Aviator (The Aviator)
Ten wspaniały mężczyzna w latających maszynach. Nie chodzi bynajmniej o aparycję Leonardo DiCapiro, lecz postać, w którą się wcielił - Howarda Hughesa. Człowieka, dla którego niemożliwe - prędzej czy później, mniejszym lub zazwyczaj większym kosztem - zawsze stawało się realne.
W swoim filmie Martin Scorsese ukazuje burzliwe życie milionera z Teksasu. Trzeba przyznać, przez większość obrazu robi to doprawdy brawurowo. Poszczególne sceny, niczym w kalejdoskopie iskrzą się bogactwem barw i równie szybko się zmieniają. Z zapartym tchem i pełnym podziwem obserwujemy determinację, z jaką Hughes angażuje się w swoje projekty - zarówno filmowe, jak i lotnicze. Nie znosi sprzeciwu, jest perfekcjonistą i zawsze dostaje to, czego chce, a także tego, kogo chce. Począwszy od najlepszych naukowców z zakresu meteorologii, po najpiękniejsze kobiety - jak Katherine Hepburn (znakomita Cate Blanchett) czy Ava Gardner (zjawiskowej urody Kate Beckinsale)

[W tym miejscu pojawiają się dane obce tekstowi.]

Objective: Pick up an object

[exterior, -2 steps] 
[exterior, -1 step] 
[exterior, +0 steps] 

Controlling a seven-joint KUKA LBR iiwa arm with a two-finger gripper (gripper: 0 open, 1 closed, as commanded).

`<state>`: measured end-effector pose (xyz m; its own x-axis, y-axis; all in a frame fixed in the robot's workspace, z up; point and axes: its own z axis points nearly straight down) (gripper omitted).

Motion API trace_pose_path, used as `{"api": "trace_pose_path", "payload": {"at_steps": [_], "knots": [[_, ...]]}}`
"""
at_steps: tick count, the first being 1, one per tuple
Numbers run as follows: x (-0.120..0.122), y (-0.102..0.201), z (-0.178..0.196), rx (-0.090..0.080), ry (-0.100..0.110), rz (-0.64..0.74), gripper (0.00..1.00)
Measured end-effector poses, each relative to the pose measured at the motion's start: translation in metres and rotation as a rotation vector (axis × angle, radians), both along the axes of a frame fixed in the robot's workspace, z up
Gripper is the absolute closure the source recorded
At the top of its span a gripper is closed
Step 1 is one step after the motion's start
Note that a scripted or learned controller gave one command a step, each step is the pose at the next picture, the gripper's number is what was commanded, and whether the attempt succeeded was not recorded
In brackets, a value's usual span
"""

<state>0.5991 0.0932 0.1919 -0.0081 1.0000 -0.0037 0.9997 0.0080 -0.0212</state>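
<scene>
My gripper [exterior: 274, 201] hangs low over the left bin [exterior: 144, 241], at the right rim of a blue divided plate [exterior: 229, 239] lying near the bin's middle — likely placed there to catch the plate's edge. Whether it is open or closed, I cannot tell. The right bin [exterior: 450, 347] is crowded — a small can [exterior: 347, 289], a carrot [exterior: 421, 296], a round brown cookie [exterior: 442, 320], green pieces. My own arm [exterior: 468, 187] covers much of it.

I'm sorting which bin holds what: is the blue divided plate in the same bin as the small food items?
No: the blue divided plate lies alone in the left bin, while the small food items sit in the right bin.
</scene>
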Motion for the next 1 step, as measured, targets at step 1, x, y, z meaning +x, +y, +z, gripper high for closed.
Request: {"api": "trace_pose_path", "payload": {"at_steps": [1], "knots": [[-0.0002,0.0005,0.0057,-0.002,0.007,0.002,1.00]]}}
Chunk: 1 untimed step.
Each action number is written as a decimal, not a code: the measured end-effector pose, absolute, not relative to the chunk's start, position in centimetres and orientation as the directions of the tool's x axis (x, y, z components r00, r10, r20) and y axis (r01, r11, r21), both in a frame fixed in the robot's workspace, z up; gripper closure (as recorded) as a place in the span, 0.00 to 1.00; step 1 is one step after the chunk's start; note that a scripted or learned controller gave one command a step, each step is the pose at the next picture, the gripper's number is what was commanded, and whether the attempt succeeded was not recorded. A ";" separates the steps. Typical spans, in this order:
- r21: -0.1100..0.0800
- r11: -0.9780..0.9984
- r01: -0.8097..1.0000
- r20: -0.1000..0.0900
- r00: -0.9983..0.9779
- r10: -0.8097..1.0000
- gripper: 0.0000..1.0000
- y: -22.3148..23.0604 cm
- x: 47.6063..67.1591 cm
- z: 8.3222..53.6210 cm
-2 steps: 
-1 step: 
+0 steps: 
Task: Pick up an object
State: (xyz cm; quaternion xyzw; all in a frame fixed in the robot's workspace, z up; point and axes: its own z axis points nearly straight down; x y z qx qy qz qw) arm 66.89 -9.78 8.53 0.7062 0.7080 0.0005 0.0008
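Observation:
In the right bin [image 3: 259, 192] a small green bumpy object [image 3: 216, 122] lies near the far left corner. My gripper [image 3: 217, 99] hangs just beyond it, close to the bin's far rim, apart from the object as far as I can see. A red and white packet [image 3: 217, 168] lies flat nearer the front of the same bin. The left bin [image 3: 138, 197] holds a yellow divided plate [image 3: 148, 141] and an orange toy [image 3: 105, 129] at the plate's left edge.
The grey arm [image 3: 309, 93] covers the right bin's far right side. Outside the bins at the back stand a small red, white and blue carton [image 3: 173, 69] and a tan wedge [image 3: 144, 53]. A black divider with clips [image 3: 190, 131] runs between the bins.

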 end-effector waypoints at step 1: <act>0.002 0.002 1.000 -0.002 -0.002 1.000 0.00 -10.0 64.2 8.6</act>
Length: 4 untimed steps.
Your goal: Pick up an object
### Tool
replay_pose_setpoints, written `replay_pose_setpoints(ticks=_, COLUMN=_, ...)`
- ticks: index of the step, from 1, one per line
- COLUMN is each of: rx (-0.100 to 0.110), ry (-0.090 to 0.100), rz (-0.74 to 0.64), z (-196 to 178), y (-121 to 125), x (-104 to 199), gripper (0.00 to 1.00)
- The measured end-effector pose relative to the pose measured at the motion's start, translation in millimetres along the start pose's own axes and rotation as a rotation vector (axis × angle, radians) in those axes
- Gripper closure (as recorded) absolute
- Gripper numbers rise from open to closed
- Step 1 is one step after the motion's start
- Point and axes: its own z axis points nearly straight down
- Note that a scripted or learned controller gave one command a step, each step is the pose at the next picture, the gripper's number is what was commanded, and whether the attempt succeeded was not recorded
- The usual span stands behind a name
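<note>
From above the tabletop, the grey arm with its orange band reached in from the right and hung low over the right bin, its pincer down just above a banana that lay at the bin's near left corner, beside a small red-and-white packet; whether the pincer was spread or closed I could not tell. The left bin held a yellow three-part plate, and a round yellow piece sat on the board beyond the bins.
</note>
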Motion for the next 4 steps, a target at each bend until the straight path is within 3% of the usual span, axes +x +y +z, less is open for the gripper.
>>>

. A wszystko w pełnej przepychu, powabu, blasku i elegancji scenerii Hollywood lat 20. i 30.
04.12.2006 18:08
Zapowiada się znakomicie, niestety w miarę jak Howard traci rozum i pieniądze, obraz traci tempo, a widz zainteresowanie. W dobie rozkwitu showbiznesu, massmediów oraz reality show, nikogo już nie dziwią, ani nie gorszą dziwactwa, fobie i paranoje bogaczy. Wciąż zachwycają nas jednak ludzie z pasją. Kiedy bohater przezwycięża swoje słabości i z prawdziwą nonszalancją przeciwstawia się swym wrogom, znów kibicujemy jego przedsięwzięciom i trzymamy kciuki za powodzenie jego projektów. Szkoda tylko, że owej pasji, którą Scorsese i DiCaprio udało się ukazać w osobie Howarda Hughesa, zabrakło na cały film.